Segment Open

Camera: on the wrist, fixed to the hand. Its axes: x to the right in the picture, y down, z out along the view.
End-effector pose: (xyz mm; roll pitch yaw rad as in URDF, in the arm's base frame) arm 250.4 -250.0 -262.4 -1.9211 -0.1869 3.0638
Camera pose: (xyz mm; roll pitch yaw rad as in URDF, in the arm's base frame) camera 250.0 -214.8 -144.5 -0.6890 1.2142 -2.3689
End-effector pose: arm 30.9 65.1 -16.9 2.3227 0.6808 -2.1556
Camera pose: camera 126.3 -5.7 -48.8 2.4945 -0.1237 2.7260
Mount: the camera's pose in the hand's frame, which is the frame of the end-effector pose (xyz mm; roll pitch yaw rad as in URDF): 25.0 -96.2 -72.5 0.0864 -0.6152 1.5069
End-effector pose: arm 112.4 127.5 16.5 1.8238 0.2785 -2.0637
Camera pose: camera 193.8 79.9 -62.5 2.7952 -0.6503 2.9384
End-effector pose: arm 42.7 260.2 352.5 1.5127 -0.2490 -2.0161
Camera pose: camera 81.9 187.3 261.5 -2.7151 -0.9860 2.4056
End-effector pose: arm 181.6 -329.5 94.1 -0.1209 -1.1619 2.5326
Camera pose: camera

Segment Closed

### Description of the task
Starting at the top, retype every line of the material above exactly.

### Answer below
Camera: on the wrist, fixed to the hand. Its axes: x to the right in the picture, y down, z out along the view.
End-effector pose: (xyz mm; roll pitch yaw rad as in URDF, in the arm's base frame) arm 250.4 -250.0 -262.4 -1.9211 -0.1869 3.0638
Camera pose: (xyz mm; roll pitch yaw rad as in URDF, in the arm's base frame) camera 250.0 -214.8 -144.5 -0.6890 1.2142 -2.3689
End-effector pose: arm 30.9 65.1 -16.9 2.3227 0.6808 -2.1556
Camera pose: camera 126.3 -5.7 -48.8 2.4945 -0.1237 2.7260
Mount: the camera's pose in the hand's frame, which is the frame of the end-effector pose (xyz mm; roll pitch yaw rad as in URDF): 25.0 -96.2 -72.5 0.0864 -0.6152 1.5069
End-effector pose: arm 112.4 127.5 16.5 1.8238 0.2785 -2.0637
Camera pose: camera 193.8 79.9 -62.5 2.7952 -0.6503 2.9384
End-effector pose: arm 42.7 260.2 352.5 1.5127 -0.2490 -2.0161
Camera pose: camera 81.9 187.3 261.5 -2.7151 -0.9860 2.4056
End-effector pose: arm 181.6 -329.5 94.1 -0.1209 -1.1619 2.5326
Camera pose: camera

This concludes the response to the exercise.